If backing up data is not already a part of your (daily/weekly/hourly) routine, it should be.
Previously, I have talked about creating a backup process, and how double/triple/off-site backups can be lifesavers.
What I’m going to talk about today is how you can make backups, specifically from the Linux command line.
If you’re still backing up by copying and pasting files around in the GUI, or even by using tar
, cp
, dump
or restore
from the command line, you’re missing out.
There’s a better way to quickly and efficiently backup your data. It’s called data synchronization — and there’s a command line utility that does it for you.
Data Syncing 101
To synchronize is to cause something to occur/operate/move/etc. at the same time or rate as something else, in coordination.
To synchronize data is to establish a consistency of that data between two points.
If these two definitions do not at first appear to be similar, then hopefully their similarity will become clear as you consider the following example.
Let’s say that you have Point A (your hard drive) and Point B (an external hard drive that you use for backing up).
Over the course of each day as you industriously get things done, various files/folders in your file system will be created, deleted, and/or updated.
It would be a never-ending job in itself to try and keep track of which files and folders are created/deleted/updated over the course of each day, so instead, when it comes time to backup, you delete your entire backup (practically wipe out Point B) and replace it with the contents of Point A.
If you’re doing this, you’re doing it the hard way. It’s slow, not to mention completely unnecessary.
The alternative is to sync your data. The tricky part is to make sure that the changes made to Point A are duplicated on Point B — and not the other way around!
This can be done with a single utility that compares the data in two specified locations, and updates one of those locations to match the other. It coordinates them.
This particular type of synchronization is referred to as “mirroring”, as it is a one-way transfer of data as opposed to two-way synchronization, which to my knowledge doesn’t have a catchy short-name.
This utility that I recommend to synchronously backup or “mirror” data, is called rsync.
Using the rsync Utility
The rsync utility is “a fast, versatile, remote (and local) file-copying tool”. It stands for “remote sync”.
The syntax is rsync source destination, or, as I like to call it, rsync what where.
Rsync is only as good as the myriad of arguments that can be used, to make it perform to your unique specifications. Some of my favorites are:
-a or –archive will use the archive mode, which acts as 7 other options (-rlptgoD) put together. It’s great for performing backups.
–delete will delete files at the destination that no longer exist at the source.
–delay-updates will wait until the end of the process to put all updated files on the destination.
–exclude=PATTERN will exclude patterns that are specified in place of PATTERN. (This is a good time to pull out some wildcards!)
-g or –group will preserve the group permissions.
-h will show numbers (file sizes, etc.) in a human-readable format.
–list-only will only list files instead of actually copying them.
–max-size=SIZE allows you to specify a maximum file size; any file larger than that size will not be transferred.
–min-size=SIZE allows you to specify a minimum file size; any file smaller than that size will not be transferred.
-o or –owner will preserve the owner permissions (super-user only).
-r or –recursive will travel recursively into directories.
-u or –update will not update files on the destination if those timestamps are newer than the source.

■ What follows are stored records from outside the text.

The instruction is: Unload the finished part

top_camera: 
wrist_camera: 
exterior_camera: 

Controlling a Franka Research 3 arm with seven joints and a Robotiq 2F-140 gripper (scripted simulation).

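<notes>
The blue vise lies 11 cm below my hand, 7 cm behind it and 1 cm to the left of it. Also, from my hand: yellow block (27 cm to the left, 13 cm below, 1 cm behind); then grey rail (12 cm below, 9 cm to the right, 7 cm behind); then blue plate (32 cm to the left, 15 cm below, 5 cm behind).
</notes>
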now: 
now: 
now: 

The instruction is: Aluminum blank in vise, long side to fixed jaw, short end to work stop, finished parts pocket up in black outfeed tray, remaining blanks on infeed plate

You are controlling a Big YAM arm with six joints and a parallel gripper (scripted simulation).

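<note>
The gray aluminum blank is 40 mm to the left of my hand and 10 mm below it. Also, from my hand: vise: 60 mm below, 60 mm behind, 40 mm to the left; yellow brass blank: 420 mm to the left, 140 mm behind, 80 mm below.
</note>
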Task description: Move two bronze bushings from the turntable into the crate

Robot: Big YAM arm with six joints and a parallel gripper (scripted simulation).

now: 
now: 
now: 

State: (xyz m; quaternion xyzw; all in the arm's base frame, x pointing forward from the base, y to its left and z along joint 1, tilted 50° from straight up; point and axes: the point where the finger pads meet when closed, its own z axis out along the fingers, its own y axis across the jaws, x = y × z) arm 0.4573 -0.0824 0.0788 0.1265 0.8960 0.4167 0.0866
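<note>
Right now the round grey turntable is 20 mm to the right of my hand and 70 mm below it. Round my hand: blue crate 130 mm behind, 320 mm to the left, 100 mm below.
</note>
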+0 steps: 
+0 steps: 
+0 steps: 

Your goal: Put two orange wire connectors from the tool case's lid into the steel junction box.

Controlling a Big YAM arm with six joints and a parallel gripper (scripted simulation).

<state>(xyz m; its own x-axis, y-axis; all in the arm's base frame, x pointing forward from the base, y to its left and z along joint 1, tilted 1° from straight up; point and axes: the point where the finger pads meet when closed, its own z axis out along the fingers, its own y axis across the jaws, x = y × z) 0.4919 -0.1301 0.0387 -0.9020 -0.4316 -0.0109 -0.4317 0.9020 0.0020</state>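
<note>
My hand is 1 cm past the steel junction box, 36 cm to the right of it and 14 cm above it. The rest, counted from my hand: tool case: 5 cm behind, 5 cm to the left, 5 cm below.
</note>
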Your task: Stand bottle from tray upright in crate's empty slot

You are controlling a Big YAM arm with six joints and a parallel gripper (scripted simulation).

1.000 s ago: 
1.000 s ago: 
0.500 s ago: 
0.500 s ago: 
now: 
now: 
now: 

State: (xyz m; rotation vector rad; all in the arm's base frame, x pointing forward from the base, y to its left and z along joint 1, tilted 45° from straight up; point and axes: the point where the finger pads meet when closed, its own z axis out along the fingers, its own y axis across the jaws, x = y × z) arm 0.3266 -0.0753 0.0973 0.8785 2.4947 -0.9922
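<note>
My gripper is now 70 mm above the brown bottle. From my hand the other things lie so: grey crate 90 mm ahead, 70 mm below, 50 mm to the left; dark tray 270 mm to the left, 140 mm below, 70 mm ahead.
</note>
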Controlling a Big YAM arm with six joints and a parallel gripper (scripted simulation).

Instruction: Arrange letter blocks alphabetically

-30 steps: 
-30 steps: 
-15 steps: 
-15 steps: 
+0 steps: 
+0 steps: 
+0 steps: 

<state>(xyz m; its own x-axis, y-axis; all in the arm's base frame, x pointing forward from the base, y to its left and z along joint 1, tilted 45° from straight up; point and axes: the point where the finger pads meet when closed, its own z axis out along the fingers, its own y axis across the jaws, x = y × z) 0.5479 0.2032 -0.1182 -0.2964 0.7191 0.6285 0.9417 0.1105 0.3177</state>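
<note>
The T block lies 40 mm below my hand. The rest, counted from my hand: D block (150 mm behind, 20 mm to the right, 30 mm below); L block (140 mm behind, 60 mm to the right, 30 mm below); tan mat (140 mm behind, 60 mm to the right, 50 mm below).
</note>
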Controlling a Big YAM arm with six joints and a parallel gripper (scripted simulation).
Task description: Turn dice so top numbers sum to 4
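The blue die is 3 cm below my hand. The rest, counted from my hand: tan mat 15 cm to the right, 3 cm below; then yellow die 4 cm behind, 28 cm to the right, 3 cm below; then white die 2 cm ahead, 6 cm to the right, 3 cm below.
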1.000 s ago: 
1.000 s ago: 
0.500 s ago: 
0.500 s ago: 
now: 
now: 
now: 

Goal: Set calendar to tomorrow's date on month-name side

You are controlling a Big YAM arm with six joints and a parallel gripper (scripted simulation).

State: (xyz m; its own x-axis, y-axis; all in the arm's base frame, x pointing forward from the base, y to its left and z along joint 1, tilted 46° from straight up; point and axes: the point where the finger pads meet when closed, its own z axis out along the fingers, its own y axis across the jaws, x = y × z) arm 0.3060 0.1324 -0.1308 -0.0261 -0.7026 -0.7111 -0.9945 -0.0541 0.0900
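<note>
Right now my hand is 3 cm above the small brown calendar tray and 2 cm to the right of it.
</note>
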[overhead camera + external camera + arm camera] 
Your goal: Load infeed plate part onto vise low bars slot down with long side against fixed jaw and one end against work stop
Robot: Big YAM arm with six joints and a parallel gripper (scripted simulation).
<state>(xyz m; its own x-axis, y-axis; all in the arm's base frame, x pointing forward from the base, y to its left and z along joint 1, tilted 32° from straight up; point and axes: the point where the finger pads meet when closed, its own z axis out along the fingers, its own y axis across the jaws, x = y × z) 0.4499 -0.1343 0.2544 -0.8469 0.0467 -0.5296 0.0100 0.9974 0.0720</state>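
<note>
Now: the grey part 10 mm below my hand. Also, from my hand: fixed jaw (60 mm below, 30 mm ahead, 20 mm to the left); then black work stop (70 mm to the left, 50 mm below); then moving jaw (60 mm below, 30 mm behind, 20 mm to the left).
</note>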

-v or –verbose will increase verbosity, or explain what’s going on in more detail.
The rsync command that I use to backup to my external hard drive looks something like this:
rsync -av --delete --exclude=.* /home/gwen /mnt/hd
As you can see, I very simply back up my entire home directory to a mounted external hard drive.
As far as arguments/options go, I have chosen to archive, to see all the verbose details, to delete files on the destination that no longer exist on the source, and to exclude all files that begin with a period.
Using the rsync Utility Remotely
Since the name of the utility is remote sync after all, let’s quickly touch on how to use it remotely.
At any given time, either the source or the destination — or both, but that shouldn’t be necessary! — of the rsync utility can point to a remote (over-the-network-or-internet) location.
Simply replace either the source or the destination with the following pattern: user@domain.com:/directory/
Example: rsync -av --delete --exclude=.* /home/gwen gwen@takingnothingforgranted.com:/home/gwen/backup/
Summary
So, to use my favorite expression: explore!
The worst that could happen is that your backup could fail (and you don’t realize it at the time), your hard drive could die (in the middle of a very busy day), and you could go to your backup and find all of your data non-existent…
But you recently mailed an extra (successful) offsite backup copy to your parents, so they can save the day, right?